→ **Directions for this task**
Return all the entries below exactly as they were given.

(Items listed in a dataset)
———

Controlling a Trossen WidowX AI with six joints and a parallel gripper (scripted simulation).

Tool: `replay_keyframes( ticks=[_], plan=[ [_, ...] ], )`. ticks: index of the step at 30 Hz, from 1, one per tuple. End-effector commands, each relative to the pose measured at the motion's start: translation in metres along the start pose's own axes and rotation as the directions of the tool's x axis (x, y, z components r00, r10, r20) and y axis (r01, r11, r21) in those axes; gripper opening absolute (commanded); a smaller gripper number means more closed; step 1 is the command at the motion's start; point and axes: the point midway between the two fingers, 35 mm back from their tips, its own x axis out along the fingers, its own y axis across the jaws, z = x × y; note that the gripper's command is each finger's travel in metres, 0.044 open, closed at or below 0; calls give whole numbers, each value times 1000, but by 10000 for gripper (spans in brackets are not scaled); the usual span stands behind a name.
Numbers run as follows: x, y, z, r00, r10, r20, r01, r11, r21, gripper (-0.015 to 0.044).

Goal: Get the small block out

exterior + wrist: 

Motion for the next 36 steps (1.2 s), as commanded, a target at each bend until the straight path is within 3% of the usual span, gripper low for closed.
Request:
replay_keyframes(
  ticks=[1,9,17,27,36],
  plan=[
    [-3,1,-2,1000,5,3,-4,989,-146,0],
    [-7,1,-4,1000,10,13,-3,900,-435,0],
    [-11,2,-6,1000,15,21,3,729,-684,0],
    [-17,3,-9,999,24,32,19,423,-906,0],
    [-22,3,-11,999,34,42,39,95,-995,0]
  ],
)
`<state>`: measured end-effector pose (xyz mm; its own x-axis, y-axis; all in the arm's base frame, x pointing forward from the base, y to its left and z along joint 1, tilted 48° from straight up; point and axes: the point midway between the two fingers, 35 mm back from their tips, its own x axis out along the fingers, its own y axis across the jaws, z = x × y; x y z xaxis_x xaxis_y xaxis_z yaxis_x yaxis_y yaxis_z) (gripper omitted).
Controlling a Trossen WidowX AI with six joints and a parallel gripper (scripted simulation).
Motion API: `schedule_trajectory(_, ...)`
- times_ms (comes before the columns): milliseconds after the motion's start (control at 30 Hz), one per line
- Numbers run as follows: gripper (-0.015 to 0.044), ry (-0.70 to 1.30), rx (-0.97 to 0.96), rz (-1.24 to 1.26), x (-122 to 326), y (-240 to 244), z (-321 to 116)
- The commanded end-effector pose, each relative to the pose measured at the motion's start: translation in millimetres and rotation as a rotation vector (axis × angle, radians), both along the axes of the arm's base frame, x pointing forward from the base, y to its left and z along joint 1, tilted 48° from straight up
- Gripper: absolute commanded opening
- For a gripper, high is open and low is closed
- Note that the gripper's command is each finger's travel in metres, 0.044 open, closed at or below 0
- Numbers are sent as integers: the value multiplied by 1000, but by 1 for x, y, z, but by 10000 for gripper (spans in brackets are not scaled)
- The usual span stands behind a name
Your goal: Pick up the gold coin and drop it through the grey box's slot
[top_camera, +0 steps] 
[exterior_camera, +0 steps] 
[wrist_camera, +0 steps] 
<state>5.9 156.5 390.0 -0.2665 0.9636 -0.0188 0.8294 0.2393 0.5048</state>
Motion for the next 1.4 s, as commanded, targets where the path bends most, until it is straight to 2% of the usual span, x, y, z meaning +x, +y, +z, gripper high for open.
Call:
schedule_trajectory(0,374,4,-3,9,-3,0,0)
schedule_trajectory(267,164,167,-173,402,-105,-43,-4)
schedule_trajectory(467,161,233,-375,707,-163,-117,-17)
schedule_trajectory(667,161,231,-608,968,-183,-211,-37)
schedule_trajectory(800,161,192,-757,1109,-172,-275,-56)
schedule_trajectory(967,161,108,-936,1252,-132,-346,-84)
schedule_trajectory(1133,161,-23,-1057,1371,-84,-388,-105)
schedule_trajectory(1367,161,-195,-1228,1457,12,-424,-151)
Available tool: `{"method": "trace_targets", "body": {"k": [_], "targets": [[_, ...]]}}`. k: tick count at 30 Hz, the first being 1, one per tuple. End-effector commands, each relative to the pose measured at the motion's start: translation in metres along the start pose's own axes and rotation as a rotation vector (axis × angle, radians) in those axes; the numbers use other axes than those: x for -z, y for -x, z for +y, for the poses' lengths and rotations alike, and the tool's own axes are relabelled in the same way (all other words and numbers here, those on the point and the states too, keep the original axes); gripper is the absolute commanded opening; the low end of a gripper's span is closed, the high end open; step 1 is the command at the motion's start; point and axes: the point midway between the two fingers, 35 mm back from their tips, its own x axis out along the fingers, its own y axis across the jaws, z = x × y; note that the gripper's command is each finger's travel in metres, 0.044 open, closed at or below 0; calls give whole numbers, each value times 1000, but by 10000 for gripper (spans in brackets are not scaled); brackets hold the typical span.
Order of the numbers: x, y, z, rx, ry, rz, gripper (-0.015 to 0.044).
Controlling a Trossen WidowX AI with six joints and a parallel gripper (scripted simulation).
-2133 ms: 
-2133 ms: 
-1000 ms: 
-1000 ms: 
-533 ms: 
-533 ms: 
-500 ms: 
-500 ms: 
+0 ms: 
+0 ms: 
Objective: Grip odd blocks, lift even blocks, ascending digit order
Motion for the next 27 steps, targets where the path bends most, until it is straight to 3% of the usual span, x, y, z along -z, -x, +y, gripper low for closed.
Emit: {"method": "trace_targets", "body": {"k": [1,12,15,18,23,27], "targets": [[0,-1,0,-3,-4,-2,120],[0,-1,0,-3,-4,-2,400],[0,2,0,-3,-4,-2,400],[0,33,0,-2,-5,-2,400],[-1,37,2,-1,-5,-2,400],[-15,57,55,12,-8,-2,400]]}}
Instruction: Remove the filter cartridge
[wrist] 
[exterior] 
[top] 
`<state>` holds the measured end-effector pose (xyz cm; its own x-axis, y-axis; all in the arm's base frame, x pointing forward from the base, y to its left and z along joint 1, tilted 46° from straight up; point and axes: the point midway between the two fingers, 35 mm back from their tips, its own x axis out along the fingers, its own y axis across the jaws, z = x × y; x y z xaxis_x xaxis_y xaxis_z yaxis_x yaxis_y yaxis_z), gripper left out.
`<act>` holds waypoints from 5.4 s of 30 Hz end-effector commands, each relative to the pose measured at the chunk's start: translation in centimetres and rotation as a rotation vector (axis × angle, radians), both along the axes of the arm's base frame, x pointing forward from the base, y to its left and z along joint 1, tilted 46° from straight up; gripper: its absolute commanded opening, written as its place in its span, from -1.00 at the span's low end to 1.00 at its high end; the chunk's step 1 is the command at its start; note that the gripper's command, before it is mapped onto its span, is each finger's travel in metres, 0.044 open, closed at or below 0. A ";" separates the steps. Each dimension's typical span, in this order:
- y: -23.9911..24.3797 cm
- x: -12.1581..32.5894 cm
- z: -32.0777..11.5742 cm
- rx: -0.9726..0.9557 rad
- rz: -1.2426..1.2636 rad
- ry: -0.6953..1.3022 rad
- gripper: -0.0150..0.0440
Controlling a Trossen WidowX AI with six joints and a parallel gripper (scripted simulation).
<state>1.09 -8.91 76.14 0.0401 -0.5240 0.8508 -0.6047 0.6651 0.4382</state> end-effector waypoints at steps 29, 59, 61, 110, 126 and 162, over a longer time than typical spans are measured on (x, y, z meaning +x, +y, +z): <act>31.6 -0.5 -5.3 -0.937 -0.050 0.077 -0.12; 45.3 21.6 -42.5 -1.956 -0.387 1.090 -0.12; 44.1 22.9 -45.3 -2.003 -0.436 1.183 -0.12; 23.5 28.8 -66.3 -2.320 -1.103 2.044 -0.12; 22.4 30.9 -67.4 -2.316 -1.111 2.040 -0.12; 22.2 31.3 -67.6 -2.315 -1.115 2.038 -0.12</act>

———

→ **Written solution**
Controlling a Trossen WidowX AI with six joints and a parallel gripper (scripted simulation).

Tool: `replay_keyframes( ticks=[_], plan=[ [_, ...] ], )`. ticks: index of the step at 30 Hz, from 1, one per tuple. End-effector commands, each relative to the pose measured at the motion's start: translation in metres along the start pose's own axes and rotation as the directions of the tool's x axis (x, y, z components r00, r10, r20) and y axis (r01, r11, r21) in those axes; gripper opening absolute (commanded); a smaller gripper number means more closed; step 1 is the command at the motion's start; point and axes: the point midway between the two fingers, 35 mm back from their tips, its own x axis out along the fingers, its own y axis across the jaws, z = x × y; note that the gripper's command is each finger's travel in metres, 0.044 open, closed at or below 0; calls give whole numbers, each value times 1000, but by 10000 for gripper (spans in brackets are not scaled); the usual span stands behind a name.
Numbers run as follows: x, y, z, r00, r10, r20, r01, r11, r21, gripper (-0.015 to 0.044).

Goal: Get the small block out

exterior + wrist: 

Motion for the next 36 steps (1.2 s), as commanded, a target at each bend until the straight path is within 3% of the usual span, gripper low for closed.
Request:
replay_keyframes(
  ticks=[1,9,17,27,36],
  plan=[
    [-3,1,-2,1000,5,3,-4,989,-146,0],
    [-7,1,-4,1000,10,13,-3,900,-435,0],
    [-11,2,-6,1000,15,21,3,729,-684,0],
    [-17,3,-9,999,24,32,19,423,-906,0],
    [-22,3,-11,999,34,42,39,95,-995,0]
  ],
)
`<state>`: measured end-effector pose (xyz mm; its own x-axis, y-axis; all in the arm's base frame, x pointing forward from the base, y to its left and z along joint 1, tilted 48° from straight up; point and axes: the point midway between the two fingers, 35 mm back from their tips, its own x axis out along the fingers, its own y axis across the jaws, z = x × y; x y z xaxis_x xaxis_y xaxis_z yaxis_x yaxis_y yaxis_z) (gripper omitted).
Controlling a Trossen WidowX AI with six joints and a parallel gripper (scripted simulation).
Motion API: `schedule_trajectory(_, ...)`
- times_ms (comes before the columns): milliseconds after the motion's start (control at 30 Hz), one per line
- Numbers run as follows: gripper (-0.015 to 0.044), ry (-0.70 to 1.30), rx (-0.97 to 0.96), rz (-1.24 to 1.26), x (-122 to 326), y (-240 to 244), z (-321 to 116)
- The commanded end-effector pose, each relative to the pose measured at the motion's start: translation in millimetres and rotation as a rotation vector (axis × angle, radians), both along the axes of the arm's base frame, x pointing forward from the base, y to its left and z along joint 1, tilted 48° from straight up
- Gripper: absolute commanded opening
- For a gripper, high is open and low is closed
- Note that the gripper's command is each finger's travel in metres, 0.044 open, closed at or below 0
- Numbers are sent as integers: the value multiplied by 1000, but by 1 for x, y, z, but by 10000 for gripper (spans in brackets are not scaled)
- The usual span stands behind a name
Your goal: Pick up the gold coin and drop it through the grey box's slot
[top_camera, +0 steps] 
[exterior_camera, +0 steps] 
[wrist_camera, +0 steps] 
<state>5.9 156.5 390.0 -0.2665 0.9636 -0.0188 0.8294 0.2393 0.5048</state>
Motion for the next 1.4 s, as commanded, targets where the path bends most, until it is straight to 2% of the usual span, x, y, z meaning +x, +y, +z, gripper high for open.
Call:
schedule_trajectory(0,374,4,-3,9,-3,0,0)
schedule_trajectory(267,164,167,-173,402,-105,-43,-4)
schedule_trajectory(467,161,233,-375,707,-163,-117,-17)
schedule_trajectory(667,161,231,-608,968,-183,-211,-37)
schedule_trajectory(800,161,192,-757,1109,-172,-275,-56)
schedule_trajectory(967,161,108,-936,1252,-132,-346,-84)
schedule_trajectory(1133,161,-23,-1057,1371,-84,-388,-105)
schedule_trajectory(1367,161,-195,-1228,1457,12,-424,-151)
Available tool: `{"method": "trace_targets", "body": {"k": [_], "targets": [[_, ...]]}}`. k: tick count at 30 Hz, the first being 1, one per tuple. End-effector commands, each relative to the pose measured at the motion's start: translation in metres along the start pose's own axes and rotation as a rotation vector (axis × angle, radians) in those axes; the numbers use other axes than those: x for -z, y for -x, z for +y, for the poses' lengths and rotations alike, and the tool's own axes are relabelled in the same way (all other words and numbers here, those on the point and the states too, keep the original axes); gripper is the absolute commanded opening; the low end of a gripper's span is closed, the high end open; step 1 is the command at the motion's start; point and axes: the point midway between the two fingers, 35 mm back from their tips, its own x axis out along the fingers, its own y axis across the jaws, z = x × y; note that the gripper's command is each finger's travel in metres, 0.044 open, closed at or below 0; calls give whole numbers, each value times 1000, but by 10000 for gripper (spans in brackets are not scaled); brackets hold the typical span.
Order of the numbers: x, y, z, rx, ry, rz, gripper (-0.015 to 0.044).
Controlling a Trossen WidowX AI with six joints and a parallel gripper (scripted simulation).
-2133 ms: 
-2133 ms: 
-1000 ms: 
-1000 ms: 
-533 ms: 
-533 ms: 
-500 ms: 
-500 ms: 
+0 ms: 
+0 ms: 
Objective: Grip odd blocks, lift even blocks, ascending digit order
Motion for the next 27 steps, targets where the path bends most, until it is straight to 3% of the usual span, x, y, z along -z, -x, +y, gripper low for closed.
Emit: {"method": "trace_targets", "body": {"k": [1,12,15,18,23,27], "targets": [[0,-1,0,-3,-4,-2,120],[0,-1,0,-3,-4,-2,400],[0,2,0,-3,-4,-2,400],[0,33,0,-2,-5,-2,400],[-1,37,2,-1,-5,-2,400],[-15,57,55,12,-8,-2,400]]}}
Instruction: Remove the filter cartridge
[wrist] 
[exterior] 
[top] 
`<state>` holds the measured end-effector pose (xyz cm; its own x-axis, y-axis; all in the arm's base frame, x pointing forward from the base, y to its left and z along joint 1, tilted 46° from straight up; point and axes: the point midway between the two fingers, 35 mm back from their tips, its own x axis out along the fingers, its own y axis across the jaws, z = x × y; x y z xaxis_x xaxis_y xaxis_z yaxis_x yaxis_y yaxis_z), gripper left out.
`<act>` holds waypoints from 5.4 s of 30 Hz end-effector commands, each relative to the pose measured at the chunk's start: translation in centimetres and rotation as a rotation vector (axis × angle, radians), both along the axes of the arm's base frame, x pointing forward from the base, y to its left and z along joint 1, tilted 46° from straight up; gripper: its absolute commanded opening, written as its place in its span, from -1.00 at the span's low end to 1.00 at its high end; the chunk's step 1 is the command at its start; note that the gripper's command, before it is mapped onto its span, is each finger's travel in metres, 0.044 open, closed at or below 0. A ";" separates the steps. Each dimension's typical span, in this order:
- y: -23.9911..24.3797 cm
- x: -12.1581..32.5894 cm
- z: -32.0777..11.5742 cm
- rx: -0.9726..0.9557 rad
- rz: -1.2426..1.2636 rad
- ry: -0.6953..1.3022 rad
- gripper: -0.0150..0.0440
Controlling a Trossen WidowX AI with six joints and a parallel gripper (scripted simulation).
<state>1.09 -8.91 76.14 0.0401 -0.5240 0.8508 -0.6047 0.6651 0.4382</state> end-effector waypoints at steps 29, 59, 61, 110, 126 and 162, over a longer time than typical spans are measured on (x, y, z meaning +x, +y, +z): <act>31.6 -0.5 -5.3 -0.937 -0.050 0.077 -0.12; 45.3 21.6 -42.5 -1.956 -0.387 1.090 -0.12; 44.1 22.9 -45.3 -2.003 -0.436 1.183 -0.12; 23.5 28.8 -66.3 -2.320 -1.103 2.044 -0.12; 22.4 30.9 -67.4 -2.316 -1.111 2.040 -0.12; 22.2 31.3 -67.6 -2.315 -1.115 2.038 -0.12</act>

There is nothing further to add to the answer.